## What this task involves
Leaving the pictures aside, transcribe only and exactly the lines from the one with "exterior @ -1" through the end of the entries, both included.

## Dataset entries
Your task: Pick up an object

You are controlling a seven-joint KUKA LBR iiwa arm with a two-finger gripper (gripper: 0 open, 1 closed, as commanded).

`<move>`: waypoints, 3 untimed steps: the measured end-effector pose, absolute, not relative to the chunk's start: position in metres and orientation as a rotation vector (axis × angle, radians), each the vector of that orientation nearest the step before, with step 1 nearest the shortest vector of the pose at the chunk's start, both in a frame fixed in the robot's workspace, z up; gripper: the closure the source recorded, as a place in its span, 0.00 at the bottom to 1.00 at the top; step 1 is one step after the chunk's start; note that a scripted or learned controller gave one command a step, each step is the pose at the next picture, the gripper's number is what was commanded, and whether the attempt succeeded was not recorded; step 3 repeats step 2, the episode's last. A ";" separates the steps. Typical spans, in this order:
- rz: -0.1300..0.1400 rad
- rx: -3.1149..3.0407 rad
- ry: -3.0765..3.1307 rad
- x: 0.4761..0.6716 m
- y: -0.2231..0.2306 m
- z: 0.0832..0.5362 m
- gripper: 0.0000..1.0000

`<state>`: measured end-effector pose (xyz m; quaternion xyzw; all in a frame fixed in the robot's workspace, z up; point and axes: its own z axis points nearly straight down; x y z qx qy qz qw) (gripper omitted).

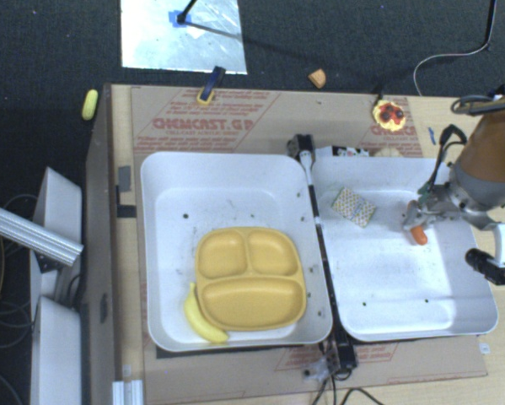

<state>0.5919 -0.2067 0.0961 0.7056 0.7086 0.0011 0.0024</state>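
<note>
In the right bin, a small orange object, perhaps a toy carrot, lies near the far right side. My gripper hangs at the end of the grey and orange arm, just above that object and touching or nearly touching it. A speckled pale packet lies to the gripper's left in the same bin. The left bin holds a yellow divided plate, with a yellow banana against the plate's lower left edge.
On the cardboard behind the bins lie a round red and yellow toy and a blue and yellow clip. A small orange piece and a yellow item rest on the dark floor beyond.
</note>
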 end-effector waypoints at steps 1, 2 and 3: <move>0.004 2.215 2.224 0.622 -0.142 0.139 1.00; 0.005 2.215 2.225 0.625 -0.065 0.185 1.00; 0.005 2.215 2.225 0.625 -0.065 0.185 1.00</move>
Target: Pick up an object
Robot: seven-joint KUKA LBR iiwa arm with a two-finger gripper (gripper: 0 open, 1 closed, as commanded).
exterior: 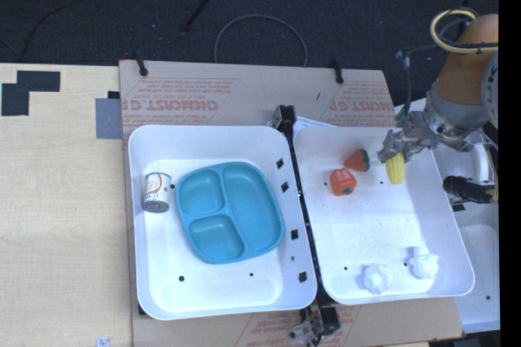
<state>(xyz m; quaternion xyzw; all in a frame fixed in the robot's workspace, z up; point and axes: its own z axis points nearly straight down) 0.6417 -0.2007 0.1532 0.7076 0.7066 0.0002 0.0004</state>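
Left bin (pixel 155 288): small can (pixel 156 192) at left wall, blue divided plate (pixel 229 211) centre. Right bin (pixel 456 256): orange pepper (pixel 343 182), strawberry-like piece (pixel 356 160), two white lumps (pixel 399 272). Hand (pixel 394 151) at upper right, touching yellow corn (pixel 395 169); grip state indeterminable.

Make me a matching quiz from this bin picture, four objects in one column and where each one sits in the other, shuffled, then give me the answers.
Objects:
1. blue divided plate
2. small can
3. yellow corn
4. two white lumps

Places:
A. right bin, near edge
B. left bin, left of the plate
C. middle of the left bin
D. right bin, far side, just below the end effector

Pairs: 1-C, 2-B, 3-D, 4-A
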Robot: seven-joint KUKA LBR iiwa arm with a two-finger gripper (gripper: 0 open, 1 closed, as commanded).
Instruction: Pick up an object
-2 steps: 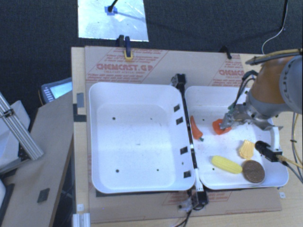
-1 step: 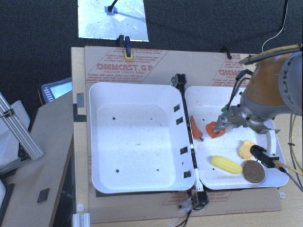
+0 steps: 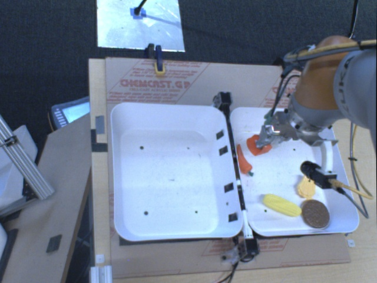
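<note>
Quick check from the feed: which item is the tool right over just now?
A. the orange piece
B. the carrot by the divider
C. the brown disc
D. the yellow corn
A: the tool sits directly at the orange piece in the right bin, while the corn, brown disc and carrot lie apart from it.

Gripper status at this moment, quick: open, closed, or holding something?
Gripper: cannot be told; it sits low in the right bin, right at the orange object, with no visible grasp.
</note>
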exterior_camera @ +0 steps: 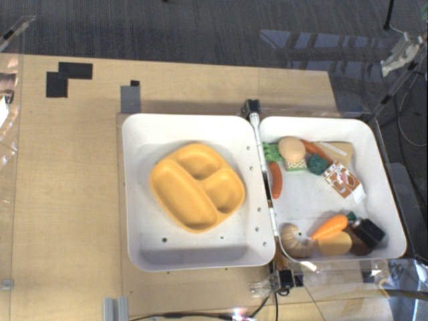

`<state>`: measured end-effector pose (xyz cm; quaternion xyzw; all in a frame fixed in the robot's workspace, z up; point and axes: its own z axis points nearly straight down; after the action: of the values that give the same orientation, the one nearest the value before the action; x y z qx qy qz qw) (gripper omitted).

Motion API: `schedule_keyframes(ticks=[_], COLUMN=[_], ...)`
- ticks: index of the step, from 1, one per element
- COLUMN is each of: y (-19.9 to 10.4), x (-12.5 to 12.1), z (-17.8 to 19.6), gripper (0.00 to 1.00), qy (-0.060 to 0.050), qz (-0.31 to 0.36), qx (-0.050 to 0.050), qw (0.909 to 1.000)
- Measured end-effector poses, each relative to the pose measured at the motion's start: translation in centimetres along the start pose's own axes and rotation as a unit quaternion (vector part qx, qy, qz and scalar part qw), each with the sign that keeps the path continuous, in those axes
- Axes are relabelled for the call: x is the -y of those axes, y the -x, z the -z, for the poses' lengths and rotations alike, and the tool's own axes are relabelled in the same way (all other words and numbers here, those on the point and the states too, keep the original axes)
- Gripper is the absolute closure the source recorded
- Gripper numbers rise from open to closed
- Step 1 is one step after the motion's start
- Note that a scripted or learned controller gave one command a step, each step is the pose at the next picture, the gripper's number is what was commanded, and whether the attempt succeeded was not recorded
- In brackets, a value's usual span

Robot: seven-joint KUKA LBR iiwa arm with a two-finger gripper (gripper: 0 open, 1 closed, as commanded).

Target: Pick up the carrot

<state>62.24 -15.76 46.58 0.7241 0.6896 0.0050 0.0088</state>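
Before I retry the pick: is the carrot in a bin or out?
In: the carrot lies in the right bin, near its front edge.

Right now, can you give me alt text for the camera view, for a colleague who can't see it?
An orange carrot lies near the front of the right bin, among other toy foods. The left bin holds a yellow divided plate. Both white bins sit side by side on a wooden bench.

Divided plate (197,187) in left bin (134,179); carrot (330,227) in right bin (374,146), near front edge.
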Motion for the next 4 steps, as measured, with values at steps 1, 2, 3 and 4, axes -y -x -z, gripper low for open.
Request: schedule_keyframes(ticks=[1, 2, 3, 4], y=[3.8, 5.0, 3.0, -1.6], x=[4.1, 7.2, 9.6, 13.8], z=[-6.7, -21.8, -34.2, -37.3], gripper=[0.0, 0.0, 0.0, 0.0], qy=[-0.007, -0.007, 0.0, 0.0], qz=[0.059, 0.309, 0.422, 0.512], qx=[-0.001, -0.005, 0.0, -0.002], qw=[0.9982, 0.9509, 0.9065, 0.8588])
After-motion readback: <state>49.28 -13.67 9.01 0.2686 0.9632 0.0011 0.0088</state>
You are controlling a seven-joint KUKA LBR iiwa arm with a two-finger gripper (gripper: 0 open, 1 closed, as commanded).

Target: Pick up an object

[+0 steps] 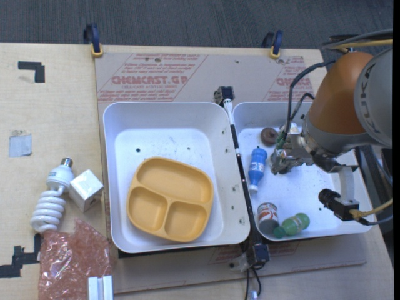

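Gripper low in right bin, beside blue bottle near left wall. Finger state: cannot tell. Risk: closing beside bottle, pushing it against wall; round bottle rolls, grasp fails.

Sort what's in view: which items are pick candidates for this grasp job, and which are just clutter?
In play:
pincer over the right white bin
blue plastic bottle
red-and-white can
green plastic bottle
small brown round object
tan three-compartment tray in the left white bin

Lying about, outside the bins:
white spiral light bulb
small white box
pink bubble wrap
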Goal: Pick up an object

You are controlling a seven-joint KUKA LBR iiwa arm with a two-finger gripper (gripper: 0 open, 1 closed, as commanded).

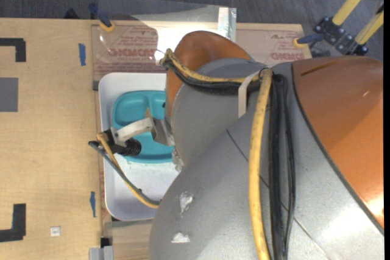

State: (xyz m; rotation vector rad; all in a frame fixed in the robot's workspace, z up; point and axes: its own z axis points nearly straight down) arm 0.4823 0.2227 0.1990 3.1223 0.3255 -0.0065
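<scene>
A teal plastic dish (135,108) with raised compartments lies in the left white bin (108,88), toward its far half. My grey arm with its orange band covers most of the view from the right and reaches down over the dish. The wrist hangs just above the dish's near right part, and the arm's bulk hides the gripper's tips.
The bin's near floor (131,195) shows bare white, crossed by a yellow cable from the wrist. A clear plastic sheet (164,24) stands behind the bin. Tan bench board (42,131) spreads to the left with black corner marks. The right bin lies hidden under the arm.
</scene>
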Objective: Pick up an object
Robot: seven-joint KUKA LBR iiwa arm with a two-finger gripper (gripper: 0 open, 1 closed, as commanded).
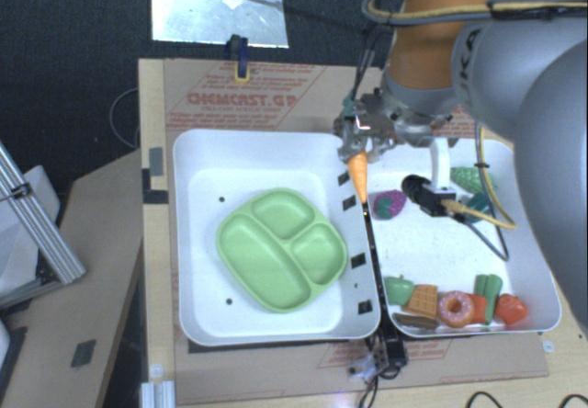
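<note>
Arm over two white bins.
Gripper (pixel 360 147) clamps an orange carrot (pixel 358 178), hanging point-down above the divider between the bins.

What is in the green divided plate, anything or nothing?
Nothing. All three compartments of the green plate show bare; the toy food lies in the right bin.

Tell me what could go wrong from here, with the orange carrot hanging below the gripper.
1. The orange toy carrot hangs from the gripper by its top end, so it may slip out.
2. It hangs above the divider between the left white bin and right white bin; if dropped, it could land in either.
</note>
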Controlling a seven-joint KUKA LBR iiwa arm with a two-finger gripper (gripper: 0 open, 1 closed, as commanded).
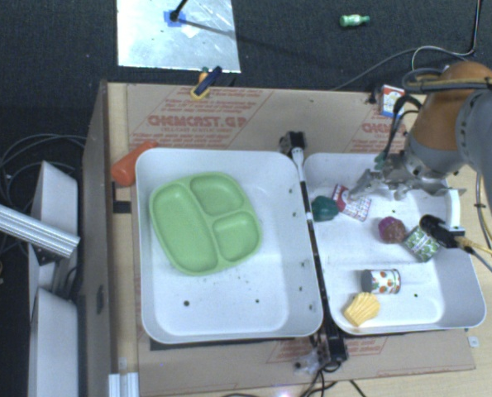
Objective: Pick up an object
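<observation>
Fingers [370, 184] of grey metal hang over the back of the right bin [460, 304], low above the red-and-white patterned packet [354, 204]; whether they are apart or together cannot be told from this slant, and nothing is seen between them.

The packet lies flat and crinkled, its long axis slanting from the back of the bin toward the front right. Just beside it on the left, a rounded teal object [324, 209] rests against the bin's inner wall. A knobbly maroon ball [392, 229] sits near the middle, with a green-labelled packet [422, 243] just to its right, tilted. A small can [381, 281] lies on its side nearer the front, long axis left to right, its label spotted with red. A ridged yellow piece [360, 309] lies at the front edge.

Open white floor shows at the bin's front right.

The left bin [229, 313] holds a smooth green divided plate [204, 222]. Both bins stand on a cardboard-covered worktop [229, 118].
</observation>
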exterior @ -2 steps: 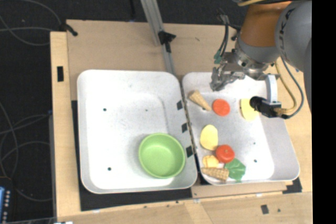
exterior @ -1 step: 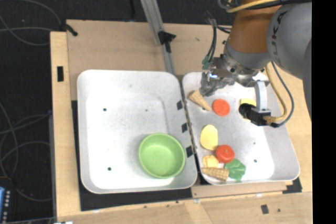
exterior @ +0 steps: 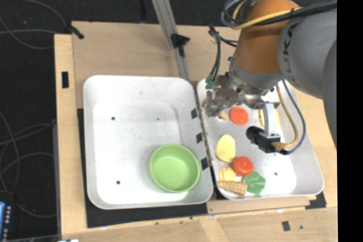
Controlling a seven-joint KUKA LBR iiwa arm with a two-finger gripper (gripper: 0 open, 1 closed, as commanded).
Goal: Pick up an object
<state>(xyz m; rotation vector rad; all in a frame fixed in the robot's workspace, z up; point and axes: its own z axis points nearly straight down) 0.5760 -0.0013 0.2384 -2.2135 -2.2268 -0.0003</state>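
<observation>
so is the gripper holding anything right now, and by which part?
Cannot tell. The gripper sits low in the right bin, next to the orange round piece; no grasp is visible.

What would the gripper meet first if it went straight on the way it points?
Probably the bare floor of the right bin, near its far left corner: the gripper points down there, just left of a red disc. Depth is unclear from this slant, so it might clip that disc.

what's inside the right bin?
Seen: orange disc, yellow fruit, red tomato, green piece, waffle-like piece, in the right bin. The arm covers its far end; anything under there is hidden.
</observation>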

## Solution to this problem
exterior @ -1 step: 
exterior @ +0 steps: 
Controlling a seven-joint KUKA LBR iiwa arm with a two-finger gripper (gripper: 0 open, 1 closed, as commanded).
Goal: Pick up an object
<state>(xyz m; rotation vector rad; all in a frame fixed in the robot's workspace, z up; point and axes: its own z axis points nearly straight down) 0.5760 -0.0013 0.2384 -2.2135 -2.2268 -0.0003</state>
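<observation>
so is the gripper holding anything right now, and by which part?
Cannot tell. The gripper sits low in the right bin, next to the orange round piece; no grasp is visible.

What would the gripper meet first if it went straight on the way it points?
Probably the bare floor of the right bin, near its far left corner: the gripper points down there, just left of a red disc. Depth is unclear from this slant, so it might clip that disc.

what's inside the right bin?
Seen: orange disc, yellow fruit, red tomato, green piece, waffle-like piece, in the right bin. The arm covers its far end; anything under there is hidden.
</observation>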

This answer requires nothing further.